TRY IT:
Among the records below, how many lines contain the word "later"? The answer is a single number.

SUPPLIED RECORDS:
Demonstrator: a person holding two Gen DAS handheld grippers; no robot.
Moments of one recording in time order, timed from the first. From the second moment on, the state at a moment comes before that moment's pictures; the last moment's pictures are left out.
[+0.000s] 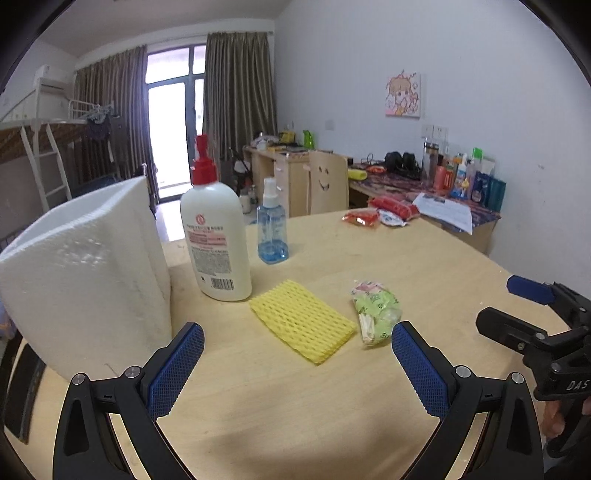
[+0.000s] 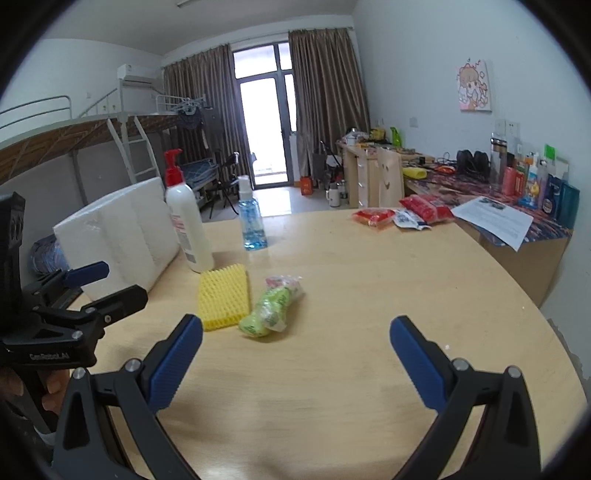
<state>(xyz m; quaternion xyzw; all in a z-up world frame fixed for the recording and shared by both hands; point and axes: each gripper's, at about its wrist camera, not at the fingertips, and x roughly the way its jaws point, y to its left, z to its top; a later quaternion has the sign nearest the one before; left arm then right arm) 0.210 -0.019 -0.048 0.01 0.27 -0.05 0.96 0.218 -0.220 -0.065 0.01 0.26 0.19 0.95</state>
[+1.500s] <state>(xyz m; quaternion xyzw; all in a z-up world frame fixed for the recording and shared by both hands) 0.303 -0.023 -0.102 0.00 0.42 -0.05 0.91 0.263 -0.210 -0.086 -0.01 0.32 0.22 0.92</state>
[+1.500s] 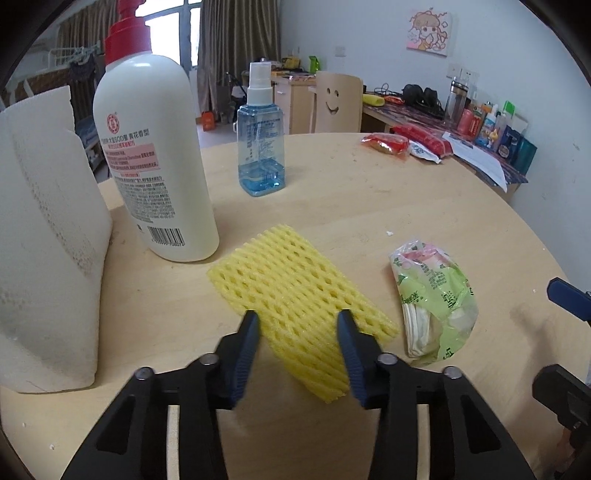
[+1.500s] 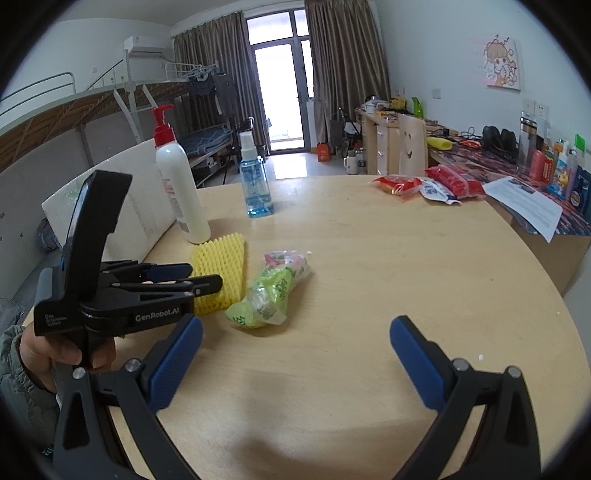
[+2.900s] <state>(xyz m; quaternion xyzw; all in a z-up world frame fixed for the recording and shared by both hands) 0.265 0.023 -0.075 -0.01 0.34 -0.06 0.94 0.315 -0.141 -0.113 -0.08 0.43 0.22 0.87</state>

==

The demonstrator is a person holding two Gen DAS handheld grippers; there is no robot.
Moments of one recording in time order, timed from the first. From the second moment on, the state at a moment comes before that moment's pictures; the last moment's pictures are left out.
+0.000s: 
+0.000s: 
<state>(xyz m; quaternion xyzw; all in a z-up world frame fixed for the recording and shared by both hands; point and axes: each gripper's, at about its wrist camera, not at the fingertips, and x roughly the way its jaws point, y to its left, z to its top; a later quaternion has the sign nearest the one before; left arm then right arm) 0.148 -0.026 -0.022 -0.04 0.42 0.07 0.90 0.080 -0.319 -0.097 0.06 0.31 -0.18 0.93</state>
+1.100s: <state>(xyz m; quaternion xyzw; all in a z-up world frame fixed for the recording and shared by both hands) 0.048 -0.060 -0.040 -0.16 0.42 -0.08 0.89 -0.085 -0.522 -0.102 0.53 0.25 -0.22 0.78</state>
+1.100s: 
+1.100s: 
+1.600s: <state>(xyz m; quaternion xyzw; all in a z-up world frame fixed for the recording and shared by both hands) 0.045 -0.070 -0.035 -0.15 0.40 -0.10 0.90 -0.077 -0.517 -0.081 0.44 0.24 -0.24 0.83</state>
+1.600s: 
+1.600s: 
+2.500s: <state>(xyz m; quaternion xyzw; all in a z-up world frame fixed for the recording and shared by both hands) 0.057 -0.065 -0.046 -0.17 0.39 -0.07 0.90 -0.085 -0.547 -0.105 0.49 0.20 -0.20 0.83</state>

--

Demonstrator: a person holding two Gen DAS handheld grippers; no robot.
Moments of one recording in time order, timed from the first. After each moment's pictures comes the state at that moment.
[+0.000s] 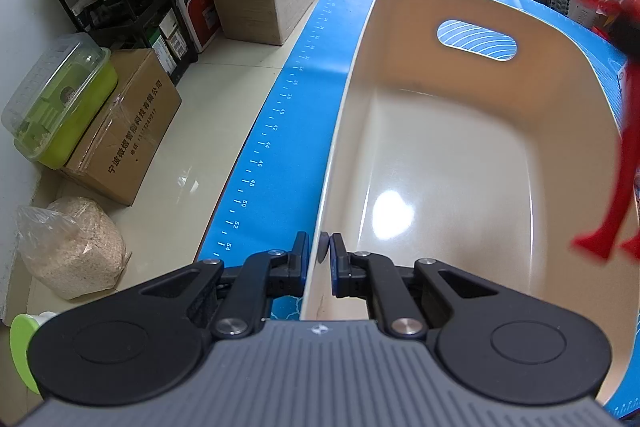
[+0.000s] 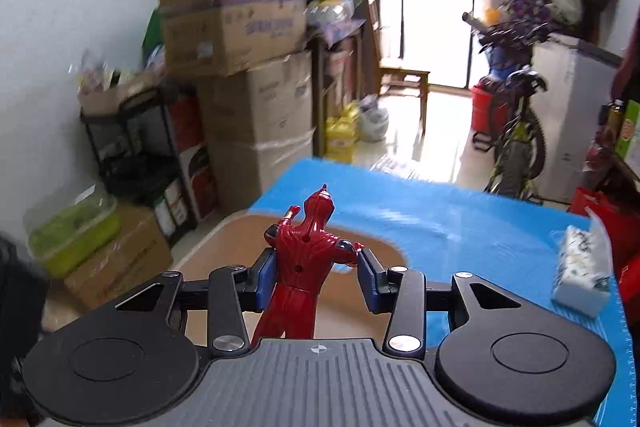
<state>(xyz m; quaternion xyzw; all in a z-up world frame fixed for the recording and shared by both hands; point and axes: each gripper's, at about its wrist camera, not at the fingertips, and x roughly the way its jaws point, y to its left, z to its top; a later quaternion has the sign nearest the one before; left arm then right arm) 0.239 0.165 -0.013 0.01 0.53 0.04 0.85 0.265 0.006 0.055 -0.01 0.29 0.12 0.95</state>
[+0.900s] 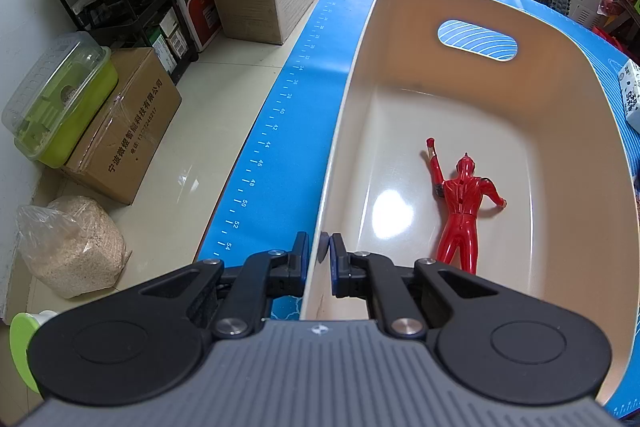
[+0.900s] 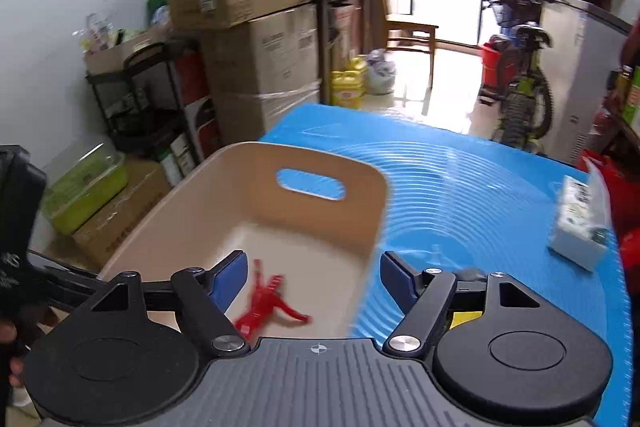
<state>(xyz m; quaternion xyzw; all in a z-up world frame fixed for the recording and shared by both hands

RESPONSE TO THE EXERCISE:
3